Doğru, zorluyor. “Karşı taraftan vazgeçin bize tabi olun. Aksi takdirde gün yüzü göstermeyiz” demeye getiriliyor. Ama doğru olmayan şu: Kürt sorununda en küçük bir program ortaya koymadan, Kürtlerin taleplerini kabullenmeden, yani boyun eğdirmeye yönelik bir açılım çerçevesi karşısındayız şimdilik. İyi ama bunun seçeneği, ‘Gelin bizi destekleyin, size kayyım atayanlardan sizi kurtaralım, kayyım atamayalım’ demeye getiren egemen muhalefet çizgisinde, veya sorunların çözüm hattı sınıfsaldır, o halde kimlik sorununu öncelemeyin diyen ulusalcılıkta olabilir mi?

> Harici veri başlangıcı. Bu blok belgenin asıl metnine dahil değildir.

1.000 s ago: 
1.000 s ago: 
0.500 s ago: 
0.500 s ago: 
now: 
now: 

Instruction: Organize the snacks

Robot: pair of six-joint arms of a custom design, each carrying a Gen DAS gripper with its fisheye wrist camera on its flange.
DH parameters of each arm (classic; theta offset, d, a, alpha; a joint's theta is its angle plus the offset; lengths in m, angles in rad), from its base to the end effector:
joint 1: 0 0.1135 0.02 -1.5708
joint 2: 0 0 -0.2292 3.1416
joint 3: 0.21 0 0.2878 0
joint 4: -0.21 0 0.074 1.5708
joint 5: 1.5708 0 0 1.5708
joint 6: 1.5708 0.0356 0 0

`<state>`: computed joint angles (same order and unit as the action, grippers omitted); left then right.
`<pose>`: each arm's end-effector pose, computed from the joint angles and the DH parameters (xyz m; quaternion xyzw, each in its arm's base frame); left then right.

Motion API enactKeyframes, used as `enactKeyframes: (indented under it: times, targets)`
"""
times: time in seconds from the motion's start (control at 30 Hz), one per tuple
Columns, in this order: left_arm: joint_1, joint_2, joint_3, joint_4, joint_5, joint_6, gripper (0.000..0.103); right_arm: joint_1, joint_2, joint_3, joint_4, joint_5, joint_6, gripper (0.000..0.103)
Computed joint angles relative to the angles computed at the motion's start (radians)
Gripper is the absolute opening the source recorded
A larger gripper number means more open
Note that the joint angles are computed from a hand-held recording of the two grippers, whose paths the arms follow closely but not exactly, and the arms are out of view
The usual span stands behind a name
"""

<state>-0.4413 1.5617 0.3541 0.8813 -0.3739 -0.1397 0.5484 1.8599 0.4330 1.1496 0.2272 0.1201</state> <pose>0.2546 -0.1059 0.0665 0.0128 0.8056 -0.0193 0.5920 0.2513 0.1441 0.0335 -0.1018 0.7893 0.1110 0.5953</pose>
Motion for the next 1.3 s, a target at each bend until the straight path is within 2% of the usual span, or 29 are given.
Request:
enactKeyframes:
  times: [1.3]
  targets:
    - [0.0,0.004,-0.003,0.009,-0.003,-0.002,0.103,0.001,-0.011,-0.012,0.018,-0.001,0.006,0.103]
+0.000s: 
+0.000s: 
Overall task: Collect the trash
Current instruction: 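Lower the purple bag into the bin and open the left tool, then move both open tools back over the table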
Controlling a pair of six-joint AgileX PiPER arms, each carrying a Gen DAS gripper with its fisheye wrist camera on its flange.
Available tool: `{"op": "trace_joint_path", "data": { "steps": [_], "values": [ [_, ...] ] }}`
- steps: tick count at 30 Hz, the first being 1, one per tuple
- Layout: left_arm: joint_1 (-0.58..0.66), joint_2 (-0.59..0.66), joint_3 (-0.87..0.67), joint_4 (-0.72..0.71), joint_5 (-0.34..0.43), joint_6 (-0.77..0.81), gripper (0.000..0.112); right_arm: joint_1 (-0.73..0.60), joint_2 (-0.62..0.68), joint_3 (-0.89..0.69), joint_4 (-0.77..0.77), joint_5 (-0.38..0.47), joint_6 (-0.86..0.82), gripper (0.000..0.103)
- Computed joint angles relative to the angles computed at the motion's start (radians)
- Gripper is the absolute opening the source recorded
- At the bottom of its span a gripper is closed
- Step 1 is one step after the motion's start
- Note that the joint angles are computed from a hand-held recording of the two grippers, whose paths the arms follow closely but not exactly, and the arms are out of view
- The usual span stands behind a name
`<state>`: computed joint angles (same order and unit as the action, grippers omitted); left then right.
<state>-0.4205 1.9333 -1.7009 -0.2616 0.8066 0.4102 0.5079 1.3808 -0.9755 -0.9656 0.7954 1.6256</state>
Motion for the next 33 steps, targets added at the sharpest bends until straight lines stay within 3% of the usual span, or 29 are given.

Açık ki hayır. Yapılması gereken her çözüm imkanını sonuna kadar değerlendirmek, kayyım politikalarına karşı etkili bir dayanışma sergilemek, sınıfsal taleplerle demokrasi ve çözüm taleplerini birleştirip buradan büyüyen bir çözüm dinamiği üretmek olmalıdır

Sonuçta on yıllardır çok ağır bedeller altında siyaset yapmaya, kendilerine alan açmaya çalışan Kürt halkı, Kürt siyaseti ne yaptı bu süreçte? Kendilerince bir umut üretmeye, ürettikleri alanları genişletmeye çalıştılar. Kendilerine uzatılan eli sıktılar. Ama bu uzatılan ve sıktıkları elle aynı çizgiye geçmeyip bunu bir diyalog imkanı için değerlendirmeye çalıştılar. Üstelik Kürtler Türkiye’nin ilericilerine bugüne kadar kendilerini ispatlamak zorunda kalmayacakları kadar çok done vermiş durumdalar. Örneğin sosyalistlerle birliktelik yanında, toplumun laiklik kaygılarıyla, kadın sorununda, emek haklarında, farklı demokrasi talepleriyle duygudaşlıkta temel bir aktör oldular. Öncelikler konusu dönem dönem gerilim alanları yaratsa da ülkenin demokratikleşmesiyle Kürt sorununun çözümü arasında bir ayrışma yönelimine girmediler. Ulusalcı savrulmadan uzak durmuş sosyalist yapıların dayanışması da bu gerçekliğin temel bir dayanağı olmaya devam etti. Bu noktada ulusalcı kesimlerin, Kürtleri, sadece kendi öncelikleri ekseninde değerlendirip, farklılaştıkları noktalarda da  ‘davulcuya kaçacak kız muamelesi’ yapmalarının büyük bir haksızlık olduğu açık. Bu süreçte de Kürtlerin hassasiyetlerini, uzatılan eli sıkmalarını, bu süreçten umut üretmelerini anlamak ve onların umutlarıyla empati yapmak gerektiği kanısındayım. Süreç çok umut dolu bir süreç değil, ama sürecin açtığı umut kapıları var. Ülkenin demokratları ve sosyalistlerine düşen de “bu umut kapısını hakiki bir umut kapısı haline getirebilir miyiz” üzerinden düşünmektir.

Egemenler memleketi Kürt sorunu kapanında tutarak toplumsal hegemonyalarını süreğenleştirmeye çalışıyorlar. Buna karşı demokrasi güçleri olarak, demokratik ve emek eksenli bir güç birikimi ve dönüşümü için memleketin bu kapandan çıkarılmasına yoğunlaşmamız gerek. Bu bağlamda Kürt sorunun çözümü ve barıştan yana bir toplumsal tahkimata olan yaşamsal ihtiyaç, sosyalist yapıların bu süreçte kritik rolünü her zamankinden daha önemli hale getirmektedir.